■ **WORK INSTRUCTIONS**
Could you return each line of the material that has "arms" in it?

○ ○ ○

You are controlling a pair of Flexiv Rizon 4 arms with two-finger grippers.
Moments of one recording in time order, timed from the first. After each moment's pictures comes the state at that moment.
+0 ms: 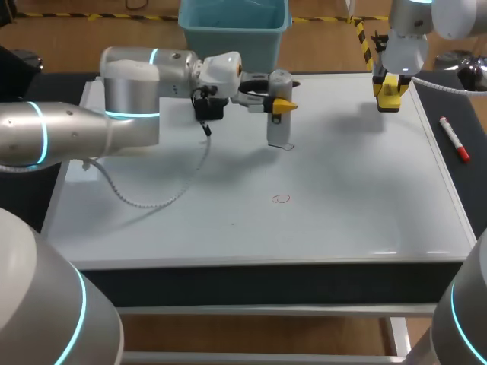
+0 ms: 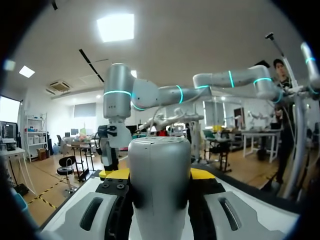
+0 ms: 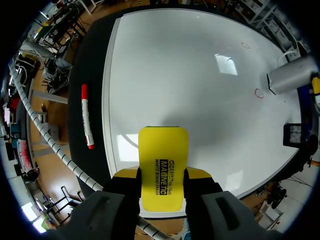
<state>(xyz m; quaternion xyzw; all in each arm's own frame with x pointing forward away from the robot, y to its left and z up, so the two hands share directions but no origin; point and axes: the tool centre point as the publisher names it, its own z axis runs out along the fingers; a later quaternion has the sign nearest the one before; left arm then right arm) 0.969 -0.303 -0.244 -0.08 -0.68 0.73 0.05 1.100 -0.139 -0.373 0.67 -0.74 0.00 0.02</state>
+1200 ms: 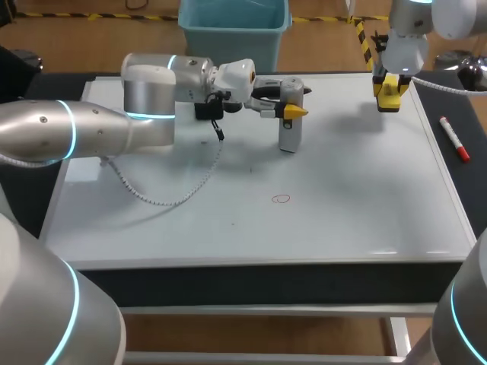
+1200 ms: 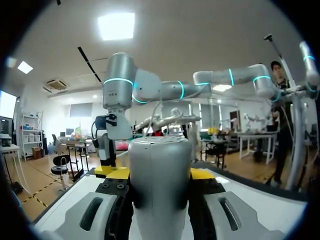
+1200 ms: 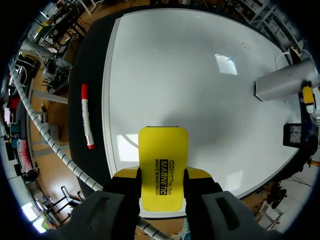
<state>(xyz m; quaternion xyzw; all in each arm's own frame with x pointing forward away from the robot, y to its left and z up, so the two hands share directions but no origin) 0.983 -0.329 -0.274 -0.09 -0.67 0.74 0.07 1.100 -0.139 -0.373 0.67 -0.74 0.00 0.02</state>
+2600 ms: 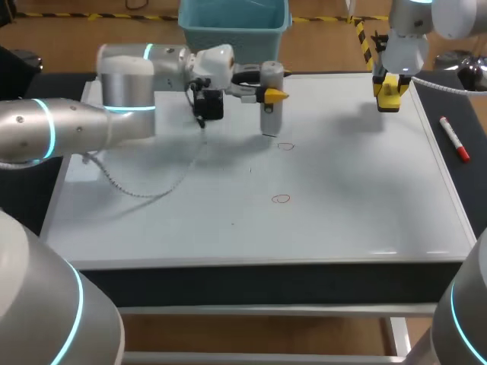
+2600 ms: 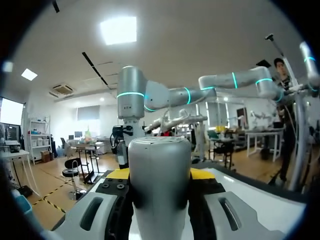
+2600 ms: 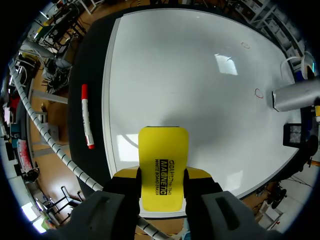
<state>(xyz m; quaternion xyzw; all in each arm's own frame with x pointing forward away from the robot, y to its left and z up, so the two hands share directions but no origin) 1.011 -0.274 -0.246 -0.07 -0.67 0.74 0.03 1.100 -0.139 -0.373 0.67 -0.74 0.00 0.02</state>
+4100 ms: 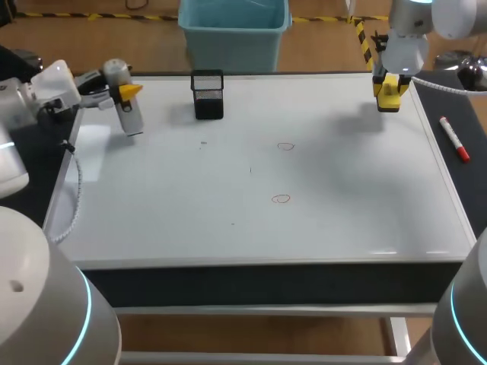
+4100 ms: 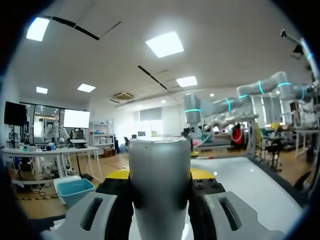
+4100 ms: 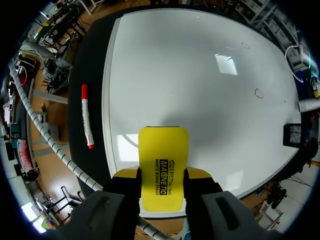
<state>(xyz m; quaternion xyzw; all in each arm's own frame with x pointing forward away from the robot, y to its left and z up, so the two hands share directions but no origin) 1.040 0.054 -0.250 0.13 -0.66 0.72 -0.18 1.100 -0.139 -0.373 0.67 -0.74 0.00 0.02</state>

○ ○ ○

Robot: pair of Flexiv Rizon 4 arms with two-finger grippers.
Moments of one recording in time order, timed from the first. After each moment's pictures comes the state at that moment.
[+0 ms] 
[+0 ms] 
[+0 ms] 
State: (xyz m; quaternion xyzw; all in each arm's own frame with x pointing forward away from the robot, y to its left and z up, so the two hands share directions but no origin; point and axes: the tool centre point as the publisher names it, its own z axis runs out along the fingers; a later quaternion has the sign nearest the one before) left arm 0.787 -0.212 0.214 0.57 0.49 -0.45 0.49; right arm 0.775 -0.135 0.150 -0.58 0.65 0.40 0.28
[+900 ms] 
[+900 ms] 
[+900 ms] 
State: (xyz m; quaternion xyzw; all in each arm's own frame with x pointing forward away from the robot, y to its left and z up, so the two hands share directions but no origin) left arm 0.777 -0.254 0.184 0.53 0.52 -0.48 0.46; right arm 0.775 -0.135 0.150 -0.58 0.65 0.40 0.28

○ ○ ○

■ **WORKED SOLUTION**
You are controlling a pair of Flexiv Rizon 4 arms with two-finger grippers.
Robot: pair of Flexiv Rizon 4 arms with two-finger grippers.

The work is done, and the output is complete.